Yang, B., Li, S., Elder, B. R., & Wang, Z. (2013). Community-planning approaches and residents' perceived safety: A landscape analysis of park design in the Woodlands, Texas. Journal of Architectural and Planning Research, 30(4), 311–327. https://www.jstor.com/stable/43031016
This study compares community-park design and residents' perceptions of safety in two subdivision communities in The Woodlands, Texas. The communities were built following two different planning approaches—the ecological approach and the conventional approach. Surveys have shown that residents generally feel safer in community parks built according to the latter approach. Using landscape metrics and home-to-park proximity indicators, we examine how different planning approaches affect park design and, as a result, influence residents' perceptions of safety. We cross-validated the results with survey studies conducted over several years. The study findings suggest that park location, spatial configuration of woody vegetation, and management of understory can be important design considerations that impact residents' perceived levels of safety. Park designers and managers should also consider providing parks that meet diverse needs and balance the requirements of ecological preservation, aesthetics, and cultural preference.

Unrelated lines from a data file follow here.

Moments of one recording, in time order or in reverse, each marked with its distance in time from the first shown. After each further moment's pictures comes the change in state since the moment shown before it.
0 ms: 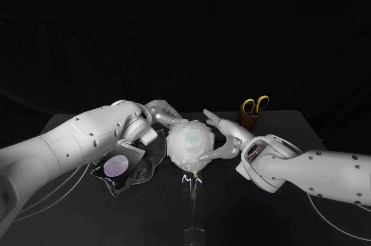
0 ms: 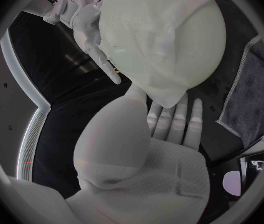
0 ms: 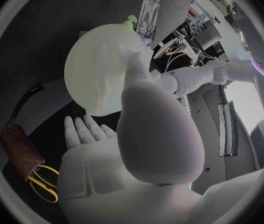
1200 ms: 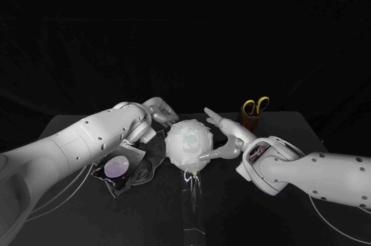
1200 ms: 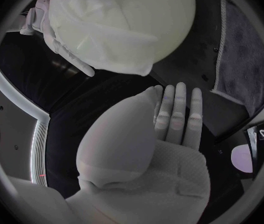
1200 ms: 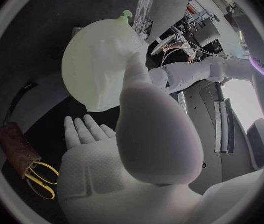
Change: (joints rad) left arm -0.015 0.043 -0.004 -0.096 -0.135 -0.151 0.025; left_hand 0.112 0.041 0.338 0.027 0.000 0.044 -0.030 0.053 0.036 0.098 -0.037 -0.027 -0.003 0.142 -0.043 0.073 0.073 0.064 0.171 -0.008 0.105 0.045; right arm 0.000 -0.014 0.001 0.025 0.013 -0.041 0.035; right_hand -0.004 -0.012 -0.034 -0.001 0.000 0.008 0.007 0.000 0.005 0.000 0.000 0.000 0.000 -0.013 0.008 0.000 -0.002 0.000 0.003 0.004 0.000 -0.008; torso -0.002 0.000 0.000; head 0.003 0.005
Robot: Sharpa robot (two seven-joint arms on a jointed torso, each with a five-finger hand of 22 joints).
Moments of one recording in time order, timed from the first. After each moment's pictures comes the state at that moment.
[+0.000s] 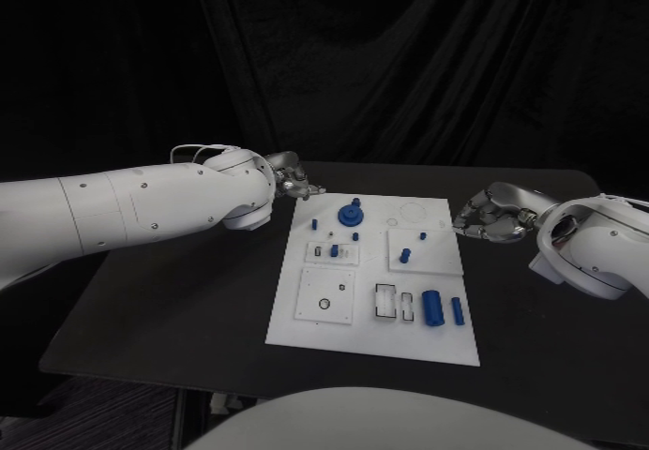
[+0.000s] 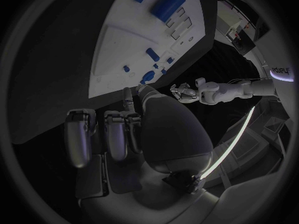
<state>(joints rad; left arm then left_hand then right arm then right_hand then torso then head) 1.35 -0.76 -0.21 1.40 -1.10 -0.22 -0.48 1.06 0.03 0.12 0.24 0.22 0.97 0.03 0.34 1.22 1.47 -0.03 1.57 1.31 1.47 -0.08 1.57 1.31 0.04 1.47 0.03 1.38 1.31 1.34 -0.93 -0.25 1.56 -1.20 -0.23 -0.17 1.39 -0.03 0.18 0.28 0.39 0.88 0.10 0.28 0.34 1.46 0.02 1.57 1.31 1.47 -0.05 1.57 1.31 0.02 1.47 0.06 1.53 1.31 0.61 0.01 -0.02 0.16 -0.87</state>
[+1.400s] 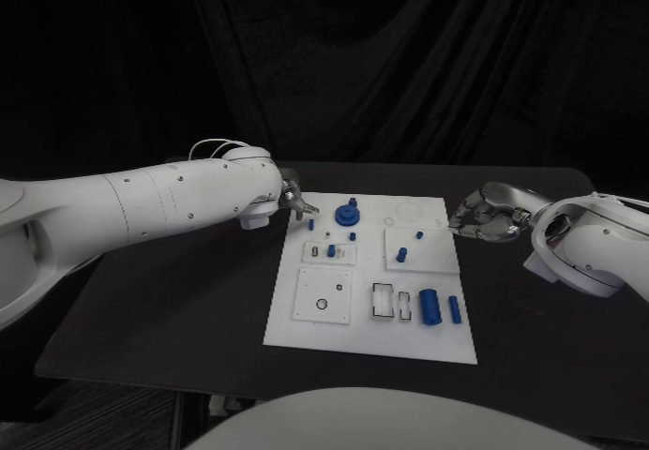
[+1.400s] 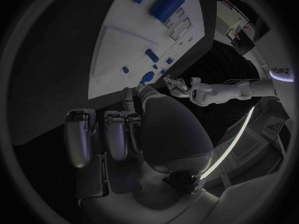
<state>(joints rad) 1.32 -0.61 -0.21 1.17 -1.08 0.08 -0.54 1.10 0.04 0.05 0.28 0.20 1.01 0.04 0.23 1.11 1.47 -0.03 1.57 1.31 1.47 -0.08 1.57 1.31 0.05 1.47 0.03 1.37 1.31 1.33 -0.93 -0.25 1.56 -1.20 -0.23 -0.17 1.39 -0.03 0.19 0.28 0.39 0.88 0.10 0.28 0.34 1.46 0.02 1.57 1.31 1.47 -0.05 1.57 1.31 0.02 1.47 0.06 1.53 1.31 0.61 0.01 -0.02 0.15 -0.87</state>
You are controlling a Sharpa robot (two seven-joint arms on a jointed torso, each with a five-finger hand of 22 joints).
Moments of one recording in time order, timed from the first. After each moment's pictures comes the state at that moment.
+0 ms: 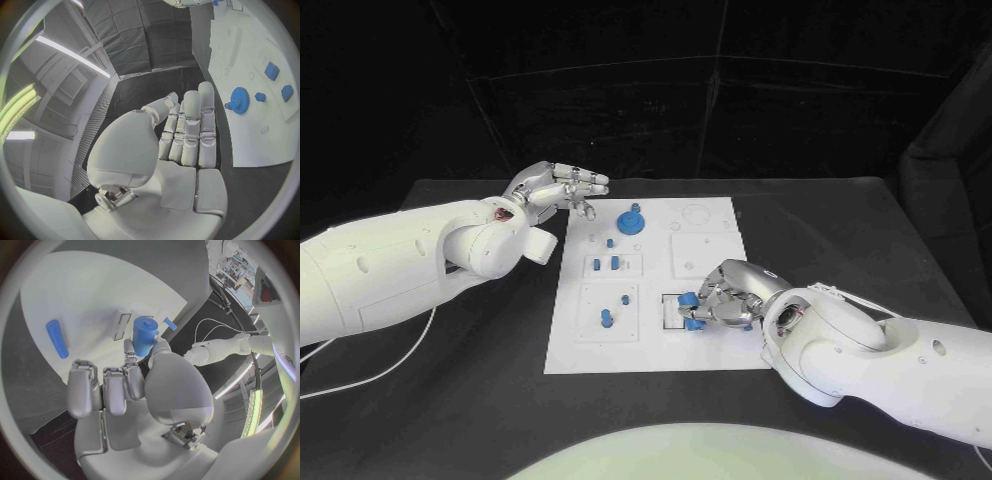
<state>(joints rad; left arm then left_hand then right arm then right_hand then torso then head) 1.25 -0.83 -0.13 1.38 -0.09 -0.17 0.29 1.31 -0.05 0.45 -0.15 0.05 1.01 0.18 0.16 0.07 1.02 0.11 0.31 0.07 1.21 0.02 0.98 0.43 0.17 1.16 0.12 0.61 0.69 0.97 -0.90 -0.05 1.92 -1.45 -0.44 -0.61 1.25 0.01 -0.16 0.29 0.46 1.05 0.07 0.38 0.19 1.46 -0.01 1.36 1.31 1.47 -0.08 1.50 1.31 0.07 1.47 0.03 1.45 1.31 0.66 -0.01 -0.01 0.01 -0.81</state>
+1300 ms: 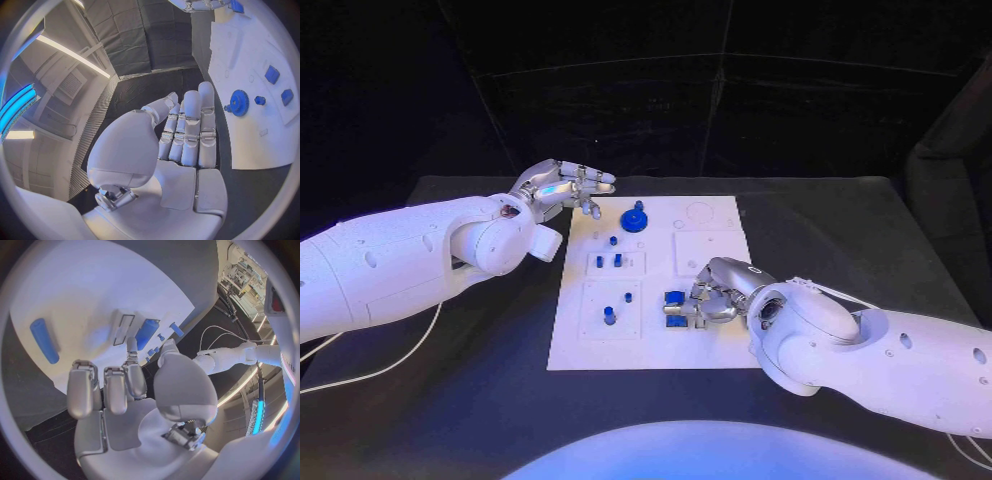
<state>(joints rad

While the landscape design of Grogan's Mill subdivision received awards for its ecological sustainability, it sacrificed residents' perceived safety by engendering physical isolation, feelings of entrapment, and perceptions of risk. Alden Bridge subdivision, which followed a conventional planning approach, had higher perceptions of safety and more residents within the ideal range of parks (328–1,312 feet). The authors suggest clearing understory vegetation around entrances to trails, parks, and traffic hubs to create more visibility, as well as trimming trees to create higher canopies and increase sunlight. Regular maintenance and a space free from litter and graffiti also may increase perceptions of safety and user comfort.
Description of method used in the article
The study compared two villages in the Woodlands development in Montgomery County, TX. The residents were surveyed from 1999 through 2010 about perceived safety levels in community parks generally, in the neighborhood during the day and in the neighborhood during the night. In tandem, researchers analyzed three landscape ecology metrics - percentage of landscape (PLAND), number of patches (NP), and patch density (PD). The second analysis used park boundaries with a series of buffers in 328 ft. (100 m) increments to analyze home-to-park proximity.